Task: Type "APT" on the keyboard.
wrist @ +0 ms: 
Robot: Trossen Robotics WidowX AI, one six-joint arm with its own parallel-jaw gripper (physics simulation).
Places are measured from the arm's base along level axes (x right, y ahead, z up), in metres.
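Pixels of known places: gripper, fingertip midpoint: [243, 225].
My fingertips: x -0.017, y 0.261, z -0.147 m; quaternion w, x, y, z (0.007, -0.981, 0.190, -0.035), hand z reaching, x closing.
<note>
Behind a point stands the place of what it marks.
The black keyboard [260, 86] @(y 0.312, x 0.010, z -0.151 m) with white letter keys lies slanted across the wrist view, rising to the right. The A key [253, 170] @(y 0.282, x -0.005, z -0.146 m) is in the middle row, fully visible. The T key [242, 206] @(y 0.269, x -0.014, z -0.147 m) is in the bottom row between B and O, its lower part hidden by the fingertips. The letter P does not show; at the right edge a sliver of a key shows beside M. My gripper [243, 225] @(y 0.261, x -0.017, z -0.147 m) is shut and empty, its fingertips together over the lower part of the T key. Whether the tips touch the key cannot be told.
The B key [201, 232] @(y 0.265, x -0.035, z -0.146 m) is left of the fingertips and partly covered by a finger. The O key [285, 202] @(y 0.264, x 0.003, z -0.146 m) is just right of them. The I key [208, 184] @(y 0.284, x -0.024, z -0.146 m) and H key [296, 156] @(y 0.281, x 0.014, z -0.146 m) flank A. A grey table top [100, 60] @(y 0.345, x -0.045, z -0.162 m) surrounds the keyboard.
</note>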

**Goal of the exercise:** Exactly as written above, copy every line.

**Solved problem:**
Task: Type "APT" on the keyboard.
wrist @ +0 ms: 
Robot: Trossen Robotics WidowX AI, one six-joint arm with its own parallel-jaw gripper (physics simulation).
Places are measured from the arm's base along level axes (x right, y ahead, z up), in metres.
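Pixels of known places: gripper, fingertip midpoint: [243, 225].
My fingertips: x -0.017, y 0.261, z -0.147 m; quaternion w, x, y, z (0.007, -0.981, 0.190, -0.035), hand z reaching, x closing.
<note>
Behind a point stands the place of what it marks.
The black keyboard [260, 86] @(y 0.312, x 0.010, z -0.151 m) with white letter keys lies slanted across the wrist view, rising to the right. The A key [253, 170] @(y 0.282, x -0.005, z -0.146 m) is in the middle row, fully visible. The T key [242, 206] @(y 0.269, x -0.014, z -0.147 m) is in the bottom row between B and O, its lower part hidden by the fingertips. The letter P does not show; at the right edge a sliver of a key shows beside M. My gripper [243, 225] @(y 0.261, x -0.017, z -0.147 m) is shut and empty, its fingertips together over the lower part of the T key. Whether the tips touch the key cannot be told.
The B key [201, 232] @(y 0.265, x -0.035, z -0.146 m) is left of the fingertips and partly covered by a finger. The O key [285, 202] @(y 0.264, x 0.003, z -0.146 m) is just right of them. The I key [208, 184] @(y 0.284, x -0.024, z -0.146 m) and H key [296, 156] @(y 0.281, x 0.014, z -0.146 m) flank A. A grey table top [100, 60] @(y 0.345, x -0.045, z -0.162 m) surrounds the keyboard.
</note>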

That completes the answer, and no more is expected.